- _DESCRIPTION OF THE TASK_: The entire listing, reproduced exactly and stripped of images, is the expected output.

- _GIVEN INFORMATION_:
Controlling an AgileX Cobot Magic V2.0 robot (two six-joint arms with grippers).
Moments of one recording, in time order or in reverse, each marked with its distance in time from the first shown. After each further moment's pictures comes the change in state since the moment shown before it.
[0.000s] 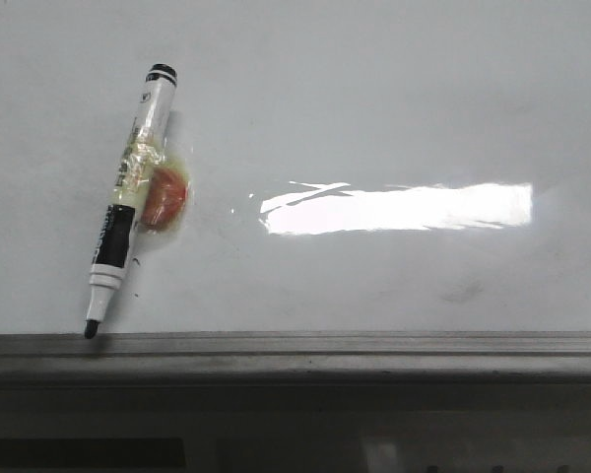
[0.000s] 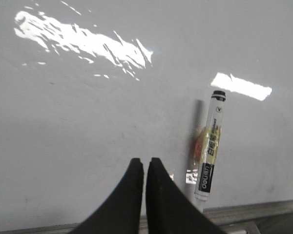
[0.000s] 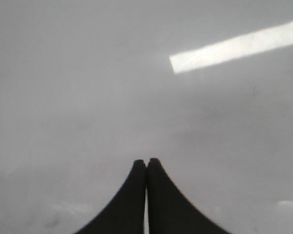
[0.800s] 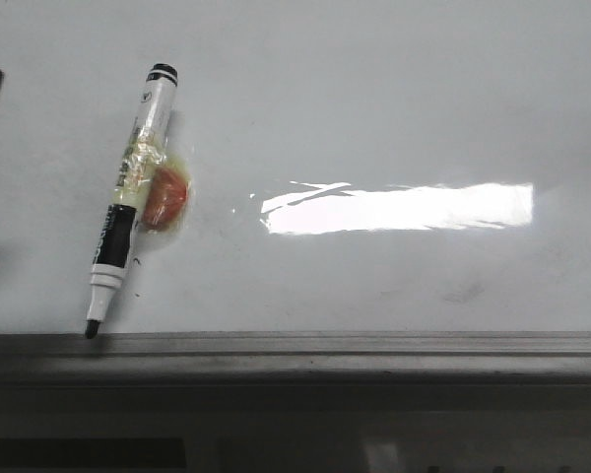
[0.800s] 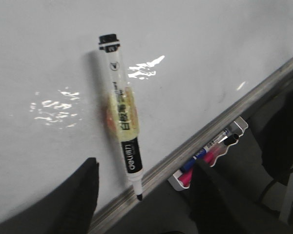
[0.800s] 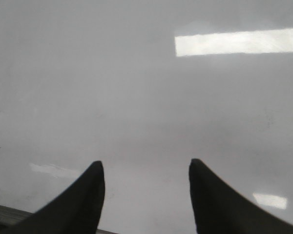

- _SOLUTION BELOW_:
Controlling an AgileX Cobot Magic V2.0 robot (two six-joint arms with grippers).
Moments of one recording, in time order or in reverse, each marked with its distance in time from the first shown. After each further moment's pictures comes the change in state since the moment shown before it.
[0.000s] 
[0.000s] 
[0.000s] 
[0.800s] 
[0.800s] 
[0.800s] 

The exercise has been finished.